Plenty of off-field drama has hurt the NFL’s reputation recently, but baseball, rather than capitalize on the NFL’s perils, is no stranger to off-the-field drama, either.

As the MLB readies itself for a (hopefully) successful and lucrative season, its players are working out their kinks and honing their skills in spring training. This is a time for players on the cusp of breaking into the big leagues to prove their talents, for stars to relax, and for fans who actually still love the game to get an early taste of baseball. Unfortunately, it can be a time for drama, as well.

A DUI conviction can cost $20,000 or more, which is a lot of money to most people. For professional athletes, like Cameron Maybin, who earned $8 million in 2016, $9 million in 2017, and $3 million last year, $20,000 is nothing. Instead, it’s his reputation that is at risk of being tarnished after a recent DUI arrest in Scottsdale, Arizona during spring training.

And for a 31-year-old player fighting for a roster spot on the San Francisco Giants, reputation is everything.

According to CBS Sports, Maybin was arrested on a DUI charge after failing several walking tests and registering a blood alcohol content (BAC) of .142, nearly twice the legal limit.

Maybin told police that he was at Oceans 44 in Arizona and had five “pretty big” glasses of wine before getting behind the wheel and driving to a hotel to meet with his agent. Maybin signed a minor-league contract in February with the Giants and had high hopes of making the MLB roster by the end of spring training. A DUI arrest, while the Giants are dealing with other serious off-field issues, could delay or prevent that call-up.

“We are aware of the situation and are monitoring,” the Giants said in a statement. “We have no further comment at this time.”
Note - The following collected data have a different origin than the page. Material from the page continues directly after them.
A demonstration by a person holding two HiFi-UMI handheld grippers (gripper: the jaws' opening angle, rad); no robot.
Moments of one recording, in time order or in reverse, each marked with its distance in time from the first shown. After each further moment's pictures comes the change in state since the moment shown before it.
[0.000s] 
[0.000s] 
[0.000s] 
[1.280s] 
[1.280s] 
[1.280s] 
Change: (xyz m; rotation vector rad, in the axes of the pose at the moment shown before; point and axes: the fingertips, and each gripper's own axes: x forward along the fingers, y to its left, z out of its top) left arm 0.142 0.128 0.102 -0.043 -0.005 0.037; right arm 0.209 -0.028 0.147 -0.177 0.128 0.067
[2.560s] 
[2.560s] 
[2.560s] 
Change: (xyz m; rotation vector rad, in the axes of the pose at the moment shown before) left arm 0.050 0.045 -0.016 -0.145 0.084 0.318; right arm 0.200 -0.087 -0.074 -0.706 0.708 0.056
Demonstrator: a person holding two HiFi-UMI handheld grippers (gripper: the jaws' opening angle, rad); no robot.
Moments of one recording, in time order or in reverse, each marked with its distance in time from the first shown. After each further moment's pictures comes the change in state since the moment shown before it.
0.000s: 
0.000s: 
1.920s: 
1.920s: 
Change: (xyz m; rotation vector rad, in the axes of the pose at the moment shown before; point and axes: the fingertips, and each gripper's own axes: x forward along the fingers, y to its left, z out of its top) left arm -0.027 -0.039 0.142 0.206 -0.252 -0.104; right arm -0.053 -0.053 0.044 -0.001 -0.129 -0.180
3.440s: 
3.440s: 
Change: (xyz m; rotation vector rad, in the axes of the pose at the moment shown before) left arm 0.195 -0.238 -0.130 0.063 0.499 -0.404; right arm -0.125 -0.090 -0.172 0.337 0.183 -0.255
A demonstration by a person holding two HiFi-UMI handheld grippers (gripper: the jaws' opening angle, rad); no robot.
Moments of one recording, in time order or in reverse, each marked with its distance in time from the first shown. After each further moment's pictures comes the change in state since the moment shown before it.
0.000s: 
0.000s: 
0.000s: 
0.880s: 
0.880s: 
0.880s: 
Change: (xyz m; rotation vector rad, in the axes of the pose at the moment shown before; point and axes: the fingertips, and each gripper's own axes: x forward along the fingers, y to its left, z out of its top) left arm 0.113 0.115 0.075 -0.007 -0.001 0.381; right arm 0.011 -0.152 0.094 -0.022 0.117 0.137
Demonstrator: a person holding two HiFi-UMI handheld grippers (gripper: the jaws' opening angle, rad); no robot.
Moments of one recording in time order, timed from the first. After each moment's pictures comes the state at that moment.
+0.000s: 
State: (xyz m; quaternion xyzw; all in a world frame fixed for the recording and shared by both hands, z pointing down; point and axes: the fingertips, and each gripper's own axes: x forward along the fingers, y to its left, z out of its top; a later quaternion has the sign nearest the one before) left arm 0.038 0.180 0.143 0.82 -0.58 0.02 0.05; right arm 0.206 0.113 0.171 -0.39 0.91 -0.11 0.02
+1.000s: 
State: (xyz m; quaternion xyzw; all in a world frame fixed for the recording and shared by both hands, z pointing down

Maybin apologized for his actions on Twitter:

“Life’s greatest lessons are usually learned at the worst times and from the worst mistakes. I take full responsibility for my actions and am deeply sorry to all those I let down — my family, my friends, my supporters, my teammates, and the entire SF Giants front office. Life is about growth and I’m choosing to learn and grow from this valuable life lesson.”